Como, então, reconquistar a confiança popular em torno de lógicas solidárias?
Julice Salvagni,
Marília Veríssimo Veronese e Gustavo Moura de Oliveira, Outras
palavras
Os
resultados das urnas do primeiro turno das eleições presidenciais deste ano
surpreenderam negativamente: como é possível que mais de 51 milhões de
eleitores confiem seu apoio a Jair Bolsonaro? Dentre as diferentes formas
possíveis para se examinar esse fenômeno, a compreensão do papel da comunicação
parece assumir certa centralidade. Em tempo de redes sociais digitais, a
ascensão do fascismo dá-se por uma construção ideológica, afetiva e de geração
de confiança entre supostos “pares”, alheia a qualquer dimensão factual,
assumindo um alcance e uma proporção jamais vistas no período republicano
brasileiro. Seria o primado da “pós-verdade”, na qual o conceito mesmo de
verdade factual ou amplamente aceita numa comunidade epistêmica já não é mais
baliza para orientar as crenças das pessoas.
Na disputa ao
pleito em 2018, ainda havia apostas, ainda que vagas, de que um inepto
deputado outsider, que dizia ser necessário “mudar isso daí”

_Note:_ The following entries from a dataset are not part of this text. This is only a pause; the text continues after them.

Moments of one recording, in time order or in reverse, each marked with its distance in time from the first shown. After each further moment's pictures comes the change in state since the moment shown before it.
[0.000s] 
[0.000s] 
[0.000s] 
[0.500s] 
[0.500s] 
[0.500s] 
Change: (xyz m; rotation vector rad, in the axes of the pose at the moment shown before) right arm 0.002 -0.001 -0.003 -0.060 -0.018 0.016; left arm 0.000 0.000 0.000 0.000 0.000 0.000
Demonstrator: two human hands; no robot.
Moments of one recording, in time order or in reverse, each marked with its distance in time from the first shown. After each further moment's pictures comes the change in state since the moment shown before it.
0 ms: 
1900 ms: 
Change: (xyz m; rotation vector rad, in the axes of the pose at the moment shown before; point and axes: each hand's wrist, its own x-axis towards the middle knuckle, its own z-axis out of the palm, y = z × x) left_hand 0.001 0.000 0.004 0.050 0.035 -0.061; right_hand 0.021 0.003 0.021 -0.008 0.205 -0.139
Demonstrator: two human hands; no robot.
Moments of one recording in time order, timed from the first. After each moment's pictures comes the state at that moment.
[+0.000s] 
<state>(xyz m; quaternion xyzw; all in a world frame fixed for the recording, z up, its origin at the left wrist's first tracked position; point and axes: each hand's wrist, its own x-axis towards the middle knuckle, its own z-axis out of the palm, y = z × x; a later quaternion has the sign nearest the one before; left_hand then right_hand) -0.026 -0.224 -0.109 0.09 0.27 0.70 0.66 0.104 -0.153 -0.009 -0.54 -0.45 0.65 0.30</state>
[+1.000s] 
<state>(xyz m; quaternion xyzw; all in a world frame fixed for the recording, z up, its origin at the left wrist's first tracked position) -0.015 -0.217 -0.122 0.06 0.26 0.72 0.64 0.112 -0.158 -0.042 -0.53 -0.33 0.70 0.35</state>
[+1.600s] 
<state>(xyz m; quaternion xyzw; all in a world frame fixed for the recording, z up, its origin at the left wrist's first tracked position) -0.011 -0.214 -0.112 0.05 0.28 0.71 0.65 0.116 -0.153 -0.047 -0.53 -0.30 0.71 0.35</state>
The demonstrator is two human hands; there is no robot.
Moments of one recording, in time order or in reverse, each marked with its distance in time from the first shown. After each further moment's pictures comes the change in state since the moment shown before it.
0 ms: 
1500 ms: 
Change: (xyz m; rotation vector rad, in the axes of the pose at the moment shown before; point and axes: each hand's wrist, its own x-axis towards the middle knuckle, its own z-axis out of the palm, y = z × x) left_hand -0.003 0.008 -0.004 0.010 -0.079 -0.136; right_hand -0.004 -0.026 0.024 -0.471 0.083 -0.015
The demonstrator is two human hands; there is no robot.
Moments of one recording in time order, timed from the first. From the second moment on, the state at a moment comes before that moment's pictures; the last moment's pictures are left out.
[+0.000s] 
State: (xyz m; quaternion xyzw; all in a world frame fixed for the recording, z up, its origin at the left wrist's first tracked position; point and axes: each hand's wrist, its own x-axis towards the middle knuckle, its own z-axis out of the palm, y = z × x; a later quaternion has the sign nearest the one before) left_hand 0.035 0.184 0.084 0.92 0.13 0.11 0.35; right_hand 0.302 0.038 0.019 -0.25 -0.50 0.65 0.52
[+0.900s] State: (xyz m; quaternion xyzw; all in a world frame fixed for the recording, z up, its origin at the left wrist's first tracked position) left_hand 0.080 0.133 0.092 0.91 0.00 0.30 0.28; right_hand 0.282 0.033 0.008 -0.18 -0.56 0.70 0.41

para quase tudo, pudesse efetivamente mudar alguma coisa, especialmente
impulsionando a economia. Naquele contexto, já não se podia negar adesão de
parcela da população a um discurso neofascista, mas um governo comandado por
Bolsonaro ainda estava no plano das ideias, e os alertas feitos pela esquerda
eram tomados como exagero. Contudo, nesses últimos quatro anos, vieram à tona
muitos escândalos de corrupção (esquema de “rachadinhas” ou peculato, compras
de imóveis com dinheiro em espécie, tentativa de receber propina para aquisição
de vacinas, barras de ouro para pastores amigos no MEC, ligação obscura da
família com milicianos criminosos, compra de votos com o “orçamento secreto” e
muitos outros). Diante desses escândalos, solenemente ignorados por muitos, o
que se viu foi um governo que tentou impedir as investigações, cooptou ou
afastou pessoas consideradas centrais na Polícia Federal e atacou continuamente
as instituições, sobretudo o STF.
No meio de tudo
isso, surge a pandemia de covid-19. Não foi por acaso que Bolsonaro terminaria
enquadrado pela “CPI da Covid”, sendo acusado por nove crimes. Bolsonaro disse
que era só uma gripezinha, minimizando o risco real do vírus. Atuou como
propagandista do ineficaz e não recomendado “Kit Covid”. Disse que a vacina não
funcionava ou que deveria ser uma “escolha pessoal”. De forma profundamente
irresponsável, insinuou que a vacina poderia causar HIV e fez piada sobre
“virar jacaré”. Fez tudo que pôde para não adquirir as doses necessárias para
vacinação em massa, até que, pressionado, acatou a compra desde que um dólar
por vacina fosse para o bolso de seus apaniguados. De modo repugnante e vil,
imitou pessoas com falta de ar, com ar de deboche. Confrontado com as mortes,
respondeu “e daí?! Eu não sou coveiro!”, diante de um Brasil destroçado pelo vírus
e pelo luto. Incentivou a população a se aglomerar, a não usar máscaras e,
inacreditavelmente, a invadir hospitais. O resultado disso tudo: mais de 680
mil vidas perdidas no país!
O Brasil está
seguindo uma tendência de avanço da extrema direita mundial, da qual o
trumpismo nos EUA é a maior expressão, mas que também inclui países como
Hungria, Turquia, França, Espanha, Itália, Filipinas entre outros. No Brasil,
considerando suas particularidades frente aos demais casos, o que está
acontecendo parece mesmo uma alucinação coletiva delirante, muito além das
expressões econômicas e culturais de um nacionalismo racista, classista e
xenofóbico. O óbvio é ignorado e mentiras absurdas são tomadas como realidade
por partidários do atual governo, bem como distorções inaceitáveis são tomadas
como naturais em relação aos governos anteriores (como os de Lula e Dilma).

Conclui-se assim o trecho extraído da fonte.